(PROBLEM DESCRIPTION):
Below are records to write out again, exactly as they read.

(SUPPLIED MATERIAL):
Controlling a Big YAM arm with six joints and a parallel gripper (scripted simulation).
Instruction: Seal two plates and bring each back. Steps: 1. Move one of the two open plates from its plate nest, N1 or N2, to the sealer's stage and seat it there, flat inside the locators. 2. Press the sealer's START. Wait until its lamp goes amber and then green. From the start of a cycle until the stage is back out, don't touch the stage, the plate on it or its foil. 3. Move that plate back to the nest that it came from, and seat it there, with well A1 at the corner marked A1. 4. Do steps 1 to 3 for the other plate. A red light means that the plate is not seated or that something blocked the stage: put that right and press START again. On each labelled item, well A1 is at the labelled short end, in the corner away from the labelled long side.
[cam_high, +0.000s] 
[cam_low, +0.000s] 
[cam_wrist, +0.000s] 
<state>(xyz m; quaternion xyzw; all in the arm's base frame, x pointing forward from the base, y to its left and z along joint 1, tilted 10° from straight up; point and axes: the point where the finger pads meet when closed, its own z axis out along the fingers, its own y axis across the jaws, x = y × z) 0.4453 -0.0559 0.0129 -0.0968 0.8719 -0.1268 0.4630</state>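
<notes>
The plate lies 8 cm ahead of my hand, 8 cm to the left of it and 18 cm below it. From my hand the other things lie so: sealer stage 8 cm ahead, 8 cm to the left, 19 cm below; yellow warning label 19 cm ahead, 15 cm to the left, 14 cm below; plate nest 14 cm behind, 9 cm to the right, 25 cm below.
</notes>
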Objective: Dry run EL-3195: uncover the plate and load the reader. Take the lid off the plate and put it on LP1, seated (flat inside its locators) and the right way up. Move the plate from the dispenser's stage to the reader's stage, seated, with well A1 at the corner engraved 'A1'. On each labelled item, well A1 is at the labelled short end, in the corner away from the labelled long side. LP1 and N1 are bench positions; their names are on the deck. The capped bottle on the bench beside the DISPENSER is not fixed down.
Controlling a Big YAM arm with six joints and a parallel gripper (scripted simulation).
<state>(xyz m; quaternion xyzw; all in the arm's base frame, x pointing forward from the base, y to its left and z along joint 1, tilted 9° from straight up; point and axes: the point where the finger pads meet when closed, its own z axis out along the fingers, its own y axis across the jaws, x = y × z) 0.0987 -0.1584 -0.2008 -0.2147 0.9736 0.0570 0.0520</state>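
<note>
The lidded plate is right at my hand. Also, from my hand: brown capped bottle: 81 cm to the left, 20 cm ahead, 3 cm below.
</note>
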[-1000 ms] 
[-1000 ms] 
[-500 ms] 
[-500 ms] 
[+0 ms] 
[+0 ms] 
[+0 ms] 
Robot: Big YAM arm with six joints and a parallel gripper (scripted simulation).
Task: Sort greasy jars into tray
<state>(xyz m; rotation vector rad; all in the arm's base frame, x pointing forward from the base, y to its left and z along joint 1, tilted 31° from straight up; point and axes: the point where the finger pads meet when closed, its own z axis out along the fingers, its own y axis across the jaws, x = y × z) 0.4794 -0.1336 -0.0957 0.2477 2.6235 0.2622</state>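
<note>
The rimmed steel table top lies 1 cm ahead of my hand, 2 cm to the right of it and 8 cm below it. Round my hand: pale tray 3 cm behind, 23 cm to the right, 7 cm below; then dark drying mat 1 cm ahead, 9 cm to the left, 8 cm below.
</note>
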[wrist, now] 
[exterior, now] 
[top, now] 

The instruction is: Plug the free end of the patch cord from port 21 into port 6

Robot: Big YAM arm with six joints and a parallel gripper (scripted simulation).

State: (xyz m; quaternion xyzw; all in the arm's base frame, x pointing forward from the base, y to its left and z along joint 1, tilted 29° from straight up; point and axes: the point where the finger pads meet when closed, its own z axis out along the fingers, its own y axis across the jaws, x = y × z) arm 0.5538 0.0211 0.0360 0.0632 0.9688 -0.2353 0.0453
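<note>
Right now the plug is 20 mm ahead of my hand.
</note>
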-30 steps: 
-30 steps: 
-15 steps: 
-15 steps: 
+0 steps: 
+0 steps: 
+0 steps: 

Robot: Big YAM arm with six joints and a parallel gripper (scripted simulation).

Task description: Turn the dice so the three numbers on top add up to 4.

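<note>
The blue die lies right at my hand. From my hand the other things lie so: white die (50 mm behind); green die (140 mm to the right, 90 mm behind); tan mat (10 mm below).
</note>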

(RESPONSE AREA):
Controlling a Big YAM arm with six joints and a parallel gripper (scripted simulation).
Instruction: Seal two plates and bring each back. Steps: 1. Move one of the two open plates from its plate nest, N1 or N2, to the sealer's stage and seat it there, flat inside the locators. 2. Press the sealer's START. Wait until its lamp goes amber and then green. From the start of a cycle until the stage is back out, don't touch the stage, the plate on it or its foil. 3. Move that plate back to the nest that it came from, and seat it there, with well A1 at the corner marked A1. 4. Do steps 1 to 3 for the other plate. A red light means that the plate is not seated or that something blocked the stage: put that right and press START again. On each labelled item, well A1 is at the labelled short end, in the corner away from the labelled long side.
[cam_high, +0.000s] 
[cam_low, +0.000s] 
[cam_wrist, +0.000s] 
<state>(xyz m; quaternion xyzw; all in the arm's base frame, x pointing forward from the base, y to its left and z along joint 1, tilted 10° from straight up; point and axes: the point where the finger pads meet when closed, its own z axis out along the fingers, its own y axis across the jaws, x = y × z) 0.4453 -0.0559 0.0129 -0.0968 0.8719 -0.1268 0.4630</state>
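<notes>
The plate lies 8 cm ahead of my hand, 8 cm to the left of it and 18 cm below it. From my hand the other things lie so: sealer stage 8 cm ahead, 8 cm to the left, 19 cm below; yellow warning label 19 cm ahead, 15 cm to the left, 14 cm below; plate nest 14 cm behind, 9 cm to the right, 25 cm below.
</notes>
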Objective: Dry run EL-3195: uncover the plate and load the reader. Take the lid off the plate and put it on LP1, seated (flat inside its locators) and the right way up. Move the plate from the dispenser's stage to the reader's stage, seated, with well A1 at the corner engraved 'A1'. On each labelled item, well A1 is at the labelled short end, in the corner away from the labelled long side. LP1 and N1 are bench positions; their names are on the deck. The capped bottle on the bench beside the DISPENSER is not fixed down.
Controlling a Big YAM arm with six joints and a parallel gripper (scripted simulation).
<state>(xyz m; quaternion xyzw; all in the arm's base frame, x pointing forward from the base, y to its left and z along joint 1, tilted 9° from straight up; point and axes: the point where the finger pads meet when closed, its own z axis out along the fingers, its own y axis across the jaws, x = y × z) 0.0987 -0.1584 -0.2008 -0.2147 0.9736 0.0570 0.0520</state>
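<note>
The lidded plate is right at my hand. Also, from my hand: brown capped bottle: 81 cm to the left, 20 cm ahead, 3 cm below.
</note>
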[-1000 ms] 
[-1000 ms] 
[-500 ms] 
[-500 ms] 
[+0 ms] 
[+0 ms] 
[+0 ms] 
Robot: Big YAM arm with six joints and a parallel gripper (scripted simulation).
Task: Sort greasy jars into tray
<state>(xyz m; rotation vector rad; all in the arm's base frame, x pointing forward from the base, y to its left and z along joint 1, tilted 31° from straight up; point and axes: the point where the finger pads meet when closed, its own z axis out along the fingers, its own y axis across the jaws, x = y × z) 0.4794 -0.1336 -0.0957 0.2477 2.6235 0.2622</state>
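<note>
The rimmed steel table top lies 1 cm ahead of my hand, 2 cm to the right of it and 8 cm below it. Round my hand: pale tray 3 cm behind, 23 cm to the right, 7 cm below; then dark drying mat 1 cm ahead, 9 cm to the left, 8 cm below.
</note>
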[wrist, now] 
[exterior, now] 
[top, now] 

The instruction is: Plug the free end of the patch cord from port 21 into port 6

Robot: Big YAM arm with six joints and a parallel gripper (scripted simulation).

State: (xyz m; quaternion xyzw; all in the arm's base frame, x pointing forward from the base, y to its left and z along joint 1, tilted 29° from straight up; point and axes: the point where the finger pads meet when closed, its own z axis out along the fingers, its own y axis across the jaws, x = y × z) arm 0.5538 0.0211 0.0360 0.0632 0.9688 -0.2353 0.0453
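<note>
Right now the plug is 20 mm ahead of my hand.
</note>
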-30 steps: 
-30 steps: 
-15 steps: 
-15 steps: 
+0 steps: 
+0 steps: 
+0 steps: 

Robot: Big YAM arm with six joints and a parallel gripper (scripted simulation).

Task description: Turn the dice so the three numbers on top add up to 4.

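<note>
The blue die lies right at my hand. From my hand the other things lie so: white die (50 mm behind); green die (140 mm to the right, 90 mm behind); tan mat (10 mm below).
</note>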

The answer is complete.